What is Sukanya Samriddhi Yojana?
Sukanya Samriddhi Yojana is a deposit scheme for a girl child that is launched by the Government under Beti Bachao Beti Padao. The sole purpose of this scheme to help the parent to offer financial protection to their girls. It is one such scheme backed by the government that the interest rate is 8.5%. In this list of fixed deposit schemes, it is one of the most reliable and effective savings schemes for the girls.
Features of the Sukanya Samriddhi Yojana:
Below we have mentioned the salient features of the Sukanya Samriddhi Yojana (SSY)-
- The parents or guardian can open the account of her girl if she turns into ten years.
- The minimum and the maximum amount the parents can pay in the account is Rs.500 to Rs. 1.5 respectively.
- This scheme runs up to 15 years from the date it has started.
- The parents can be released deposit via online or visit the bank.
- This scheme comes under the tax benefits section 80C.
- The current interest rates of this scheme are 8.5% respectively.
- You cannot open the multiple accounts for your single girl child.
Documents are required to open Sukanya Samriddhi Account:
Read the materials that are needed to open Sukanya Samriddhi Yojana (SSY) account-
- Sukanya Samridhi account opening form.
- The birth certificate of a girl has to be submitted while filling the form.
- In case if you have multiple children, you need to submit the medical certificate.
- It requires ID proof and address proof of a girl like Aadhar card.
Eligibility criteria of the Sukanya Samriddhi Account:
Below we have mentioned the eligibility criteria of Sukanya Samriddhi Yojana (SSY)
- The girl age must be ten or above.
- The girl must be a resident of India.
- Only one SSY account will open for one girl.
Procedure to open Sukanya Samriddhi Account:
- Head over to your nearest branch and fill the Sukanya Samriddhi Yojana account form.
- Make sure you have all the mandatory documents along with passport size photographs of a girl and parents.
- After filling the form, you have to pay the deposit amount Rs. 250.
- If you can pay the deposit online, you can acknowledge your bank to open net banking services.
What are the details recorded in the passbook?
When accounting open, the depositor receives a passbook.

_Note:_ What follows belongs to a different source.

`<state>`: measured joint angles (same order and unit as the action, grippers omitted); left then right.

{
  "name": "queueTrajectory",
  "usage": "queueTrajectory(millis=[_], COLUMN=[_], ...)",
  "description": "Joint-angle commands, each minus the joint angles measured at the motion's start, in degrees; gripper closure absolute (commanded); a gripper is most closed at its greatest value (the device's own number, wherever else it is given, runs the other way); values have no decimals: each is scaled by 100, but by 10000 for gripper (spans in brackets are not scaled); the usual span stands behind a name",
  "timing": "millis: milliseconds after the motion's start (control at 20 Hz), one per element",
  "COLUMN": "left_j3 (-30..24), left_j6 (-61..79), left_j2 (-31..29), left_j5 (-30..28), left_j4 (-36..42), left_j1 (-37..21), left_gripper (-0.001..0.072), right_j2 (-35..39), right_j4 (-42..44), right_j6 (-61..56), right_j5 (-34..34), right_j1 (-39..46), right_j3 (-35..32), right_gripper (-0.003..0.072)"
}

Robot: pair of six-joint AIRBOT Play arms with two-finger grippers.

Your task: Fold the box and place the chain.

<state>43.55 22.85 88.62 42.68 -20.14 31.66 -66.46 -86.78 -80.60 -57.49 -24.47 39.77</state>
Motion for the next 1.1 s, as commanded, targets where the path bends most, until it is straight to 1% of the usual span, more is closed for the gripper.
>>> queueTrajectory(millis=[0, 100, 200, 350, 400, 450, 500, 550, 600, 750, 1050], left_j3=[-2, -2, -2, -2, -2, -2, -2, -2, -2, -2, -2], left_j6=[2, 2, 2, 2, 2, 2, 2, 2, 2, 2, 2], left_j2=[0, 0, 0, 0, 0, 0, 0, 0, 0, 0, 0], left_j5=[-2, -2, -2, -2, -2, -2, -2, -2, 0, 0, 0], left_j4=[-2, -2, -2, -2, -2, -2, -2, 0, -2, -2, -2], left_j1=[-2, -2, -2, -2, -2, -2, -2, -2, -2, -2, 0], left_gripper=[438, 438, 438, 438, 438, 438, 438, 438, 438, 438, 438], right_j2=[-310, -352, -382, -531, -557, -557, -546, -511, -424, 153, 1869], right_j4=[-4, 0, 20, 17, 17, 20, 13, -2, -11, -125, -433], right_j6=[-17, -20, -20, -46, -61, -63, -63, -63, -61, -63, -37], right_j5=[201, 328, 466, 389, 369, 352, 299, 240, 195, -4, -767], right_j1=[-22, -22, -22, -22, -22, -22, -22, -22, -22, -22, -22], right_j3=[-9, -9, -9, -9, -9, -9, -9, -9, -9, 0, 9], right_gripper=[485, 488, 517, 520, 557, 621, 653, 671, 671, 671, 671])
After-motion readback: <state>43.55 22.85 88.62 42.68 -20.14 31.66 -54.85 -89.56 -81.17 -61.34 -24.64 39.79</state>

Which hold information such as girl name, account number, address of the account holder, and how much money you deposit every month.
Banks that offer Sukanya Samriddhi Yojana account:
These are banks which can help you to open Sukanya Samriddhi Yojana Account.
- SBI.
- PNB
- UCO Bank.
- Indian Bank.
- Oriental Bank of Commerce.
- ICICI Bank.
- Corporation Bank.
- Canara Bank.
- Axis Bank.
- IDBI Bank.
- Dena Bank.
- Andhra Bank.
- Central Bank of India.
- Bank of Maharashtra.
- Punjab and Sind Bank.
- Union Bank of India.
Comparison between fixed deposit and Sukanya Samridhi Yojana:
Below we have shown a correlation between FD and SSY-
The significant difference between the fixed deposit and Sukanya Samridhi Yojana fixed deposit is a short term saving plan whereas Sukanya Samriddhi Yojana (SSY) is a long term.
No online mode is available to apply for the SSY where most of the banks allow their customers to use online for FD.
An individual can open multiple FD accounts, whereas SSY account can be one for a girl.
From Rs. 100 you can open fixed deposit account whereas Sukanya Samriddhi Yojana (SSY) account requires Rs. 250.
Benefits of Sukanya Samridhi Yojana:
Read the benefits of Sukanya Samridhi Yojana
High rate interest:
If you compare this saving plans from other fixed deposit savings plan, the interest rate of the SSY is relatively higher than other schemes. Generally, the interest rates of the FD lies between 7% to 7.5% and 8.5%. And it’s interest rate will be compounded yearly.
Tax savings:
It is one of the significant reasons why one should opt for the SSY saving scheme. This scheme comes under section 80 C income tax.
Lock-in Period:
As it is a long term investment plan, so it’s a lock-in period of ten years. You can save some part of your money for your daughter every month to offer them financial freedom when you get matured — this money pelican in her education, marriage and other expenditure.
Purpose of Sukanya Samriddhi Yojana (SSY):
The sole purpose of this Yojana to gives financial security to the daughters of India. It is not possible for a middle-class parent to opt for the private insurance policy. That’s why the government has come with this scheme. On investing Rs.500 every month in this scheme for up to 10 years, you can save a tremendous amount of money for your child.
Premature withdrawal:
It is one of the most significant advantages of availing SSY. You can withdraw money before the maturity date if you need money for any reason related to your daughter. For any reason, you can ask the bank to close your account and withdraw money after five years from the date of opening an account.
Final Say:
We hope this comprehensive guide on the Sukanya Samriddhi Yojana (SSY) account will help you a lot. If you have a girl child and looking for the best savings scheme which comes with impressive interest rates, then you should opt for this plan.